His head is pounding and everything seems too bright. Tony keeps his eyes half-closed as he makes his way to the bathroom – he could walk there in his sleep in any case.

When he’s done, he wanders naked into the bedroom, still in a haze, opens the closet, and searches around blearily for some clean clothes – only to come up empty. He glances at the overflowing laundry hamper in the corner of the room and sighs. They’ve spent three weeks on this case, running from one dead body to another, culminating in a desperate race against time to stop a bomb taking out half of Quantico. They’ve been coming home late, throwing off their clothes, crawling into bed, and then crawling out again a few hours later. Some nights they didn’t make it home at all. They haven’t had time to do any laundry; they’ve barely had time to eat. He has no clean clothes left.

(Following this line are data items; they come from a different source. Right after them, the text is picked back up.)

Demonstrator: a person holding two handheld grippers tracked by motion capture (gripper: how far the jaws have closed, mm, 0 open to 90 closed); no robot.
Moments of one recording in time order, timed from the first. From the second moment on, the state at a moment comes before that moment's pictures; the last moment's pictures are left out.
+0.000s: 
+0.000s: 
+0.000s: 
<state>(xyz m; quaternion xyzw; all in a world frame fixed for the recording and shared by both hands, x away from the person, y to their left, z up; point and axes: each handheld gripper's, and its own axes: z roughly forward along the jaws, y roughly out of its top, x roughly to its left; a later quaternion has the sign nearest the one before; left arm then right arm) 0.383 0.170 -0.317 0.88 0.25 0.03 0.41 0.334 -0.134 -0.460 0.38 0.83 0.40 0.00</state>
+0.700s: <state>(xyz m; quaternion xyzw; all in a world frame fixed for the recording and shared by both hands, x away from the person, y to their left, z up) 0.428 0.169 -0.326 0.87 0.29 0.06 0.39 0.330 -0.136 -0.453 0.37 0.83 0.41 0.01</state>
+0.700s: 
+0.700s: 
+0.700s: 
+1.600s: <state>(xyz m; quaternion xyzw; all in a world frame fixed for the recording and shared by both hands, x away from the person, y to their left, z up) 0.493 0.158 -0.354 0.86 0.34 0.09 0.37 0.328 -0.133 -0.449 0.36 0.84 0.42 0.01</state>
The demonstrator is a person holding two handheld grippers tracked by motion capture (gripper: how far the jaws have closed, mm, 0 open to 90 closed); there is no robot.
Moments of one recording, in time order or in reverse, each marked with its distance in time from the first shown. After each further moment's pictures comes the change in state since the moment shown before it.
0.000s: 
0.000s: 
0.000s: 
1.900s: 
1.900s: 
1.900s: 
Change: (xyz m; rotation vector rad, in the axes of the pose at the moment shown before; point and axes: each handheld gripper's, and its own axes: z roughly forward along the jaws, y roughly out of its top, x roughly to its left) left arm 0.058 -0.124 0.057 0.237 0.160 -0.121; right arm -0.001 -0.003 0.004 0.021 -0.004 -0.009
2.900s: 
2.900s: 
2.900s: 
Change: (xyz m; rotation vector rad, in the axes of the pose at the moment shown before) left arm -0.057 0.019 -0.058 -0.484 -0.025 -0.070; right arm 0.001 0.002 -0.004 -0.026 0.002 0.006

All he can find is a pair of Gibbs’s old, faded blue jeans. He pulls them on, noticing with satisfaction that he can actually do them up – which is more down to the lack of eating these past three weeks than any conscious attempt to lose weight on his part. Still, it’ll be something to tease Gibbs about later. He fills out the jeans snugly, and he manages a slight grin at the idea that it’ll give Gibbs a good view if nothing else. He has no clean socks, and he can’t be bothered to find his slippers, so he walks down the stairs in his bare feet, still half-asleep. He wonders whether he’ll ever feel human again.

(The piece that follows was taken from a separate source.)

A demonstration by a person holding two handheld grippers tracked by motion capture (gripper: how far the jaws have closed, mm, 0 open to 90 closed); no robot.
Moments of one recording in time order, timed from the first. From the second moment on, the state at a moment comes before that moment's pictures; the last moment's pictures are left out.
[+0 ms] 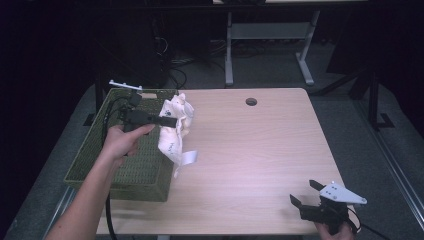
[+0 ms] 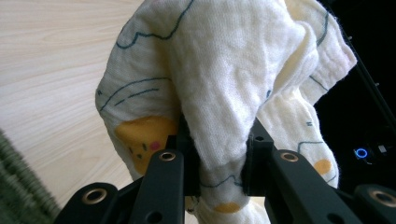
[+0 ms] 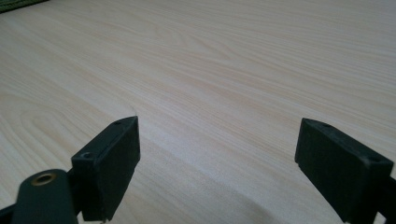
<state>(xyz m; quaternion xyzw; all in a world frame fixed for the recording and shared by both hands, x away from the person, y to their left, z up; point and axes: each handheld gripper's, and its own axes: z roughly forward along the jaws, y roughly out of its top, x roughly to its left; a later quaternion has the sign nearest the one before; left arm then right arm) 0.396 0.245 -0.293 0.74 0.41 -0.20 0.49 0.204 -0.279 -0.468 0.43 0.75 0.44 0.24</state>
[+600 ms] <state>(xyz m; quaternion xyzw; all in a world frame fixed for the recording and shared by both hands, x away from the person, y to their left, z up) 0.402 0.182 -0.298 0.76 0.38 -0.22 0.48 0.203 -0.280 -0.466 0.43 0.75 0.44 0.24</state>
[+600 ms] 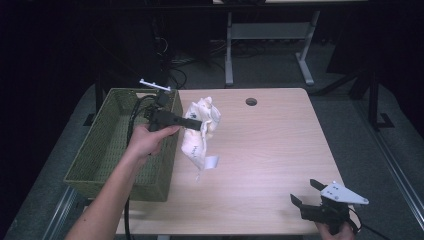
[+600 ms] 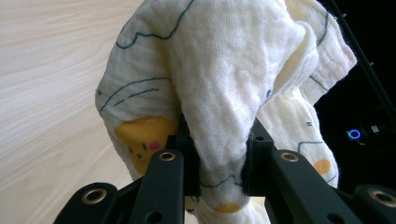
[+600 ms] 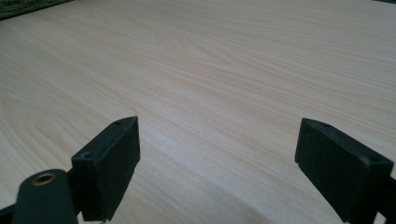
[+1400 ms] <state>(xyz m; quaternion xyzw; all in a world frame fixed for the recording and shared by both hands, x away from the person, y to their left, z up) 0.408 0.117 -0.321 0.78 0.36 -0.24 0.45 0.202 -0.280 -0.463 0.43 0.75 0.45 0.24</state>
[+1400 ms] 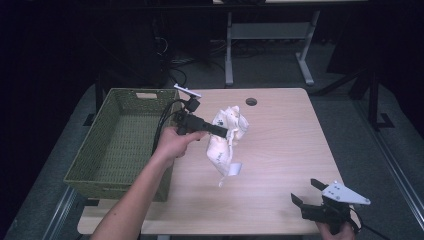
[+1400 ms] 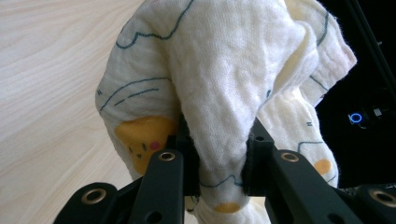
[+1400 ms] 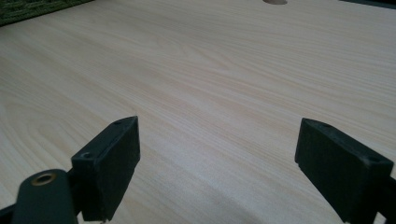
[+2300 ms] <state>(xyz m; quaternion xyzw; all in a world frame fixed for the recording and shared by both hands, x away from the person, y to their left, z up) 0.416 0.056 -0.380 0.82 0.42 -0.15 0.36 0.202 -0.283 -0.462 0.43 0.74 0.45 0.24</state>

Gibbs is in the kitchen. Tony pauses momentarily in the doorway. Gibbs is dressed exactly the same as him – pair of old jeans, no shirt, barefoot. Tony’s heart skips a beat, the way it always does whenever he sees Gibbs. He wonders if that will ever change but it’s been happening for ten years now, so he suspects not.

Gibbs glances at him and then pours a coffee from the waiting brew and hands it to him without saying a word.

“Laundry,” Tony mutters to Gibbs by way of explanation for their attire, gesturing at his jeans with his hand.

“Uh-huh,” Gibbs replies, seeming to understand.

Tony sips gratefully, needing the caffeine hit. When did he last have a cup of coffee? He can’t even remember. He just remembers running, and driving, and making calls, and fighting, and nothing else for days and days and days.

Tony opens the fridge and pours a glass of orange juice for himself and one for Gibbs. Then he gets the crockery and cutlery out of the cupboard and sets them on the table. This is their Sunday brunch routine whenever they get a chance to have Sunday brunch together. Gibbs cooks the bacon, eggs, sausages, and tomatoes, and Tony pours the orange juice, sets the table, and makes the toast. Their dinner ritual is pretty similar; Gibbs does the steak, and Tony does the beer. Tony has a vague suspicion that Gibbs doesn’t trust him with anything involving naked flame, but he’s never put it to the test.

“Naked,” he murmurs as that thought enters his head.

“Yeah,” Gibbs says, and Tony wonders if he really can read his mind.

Tony gets the bread out and sticks it in the toaster. He reaches over to the iPod, scrolls down, finds what he’s looking for, and clicks ‘play’.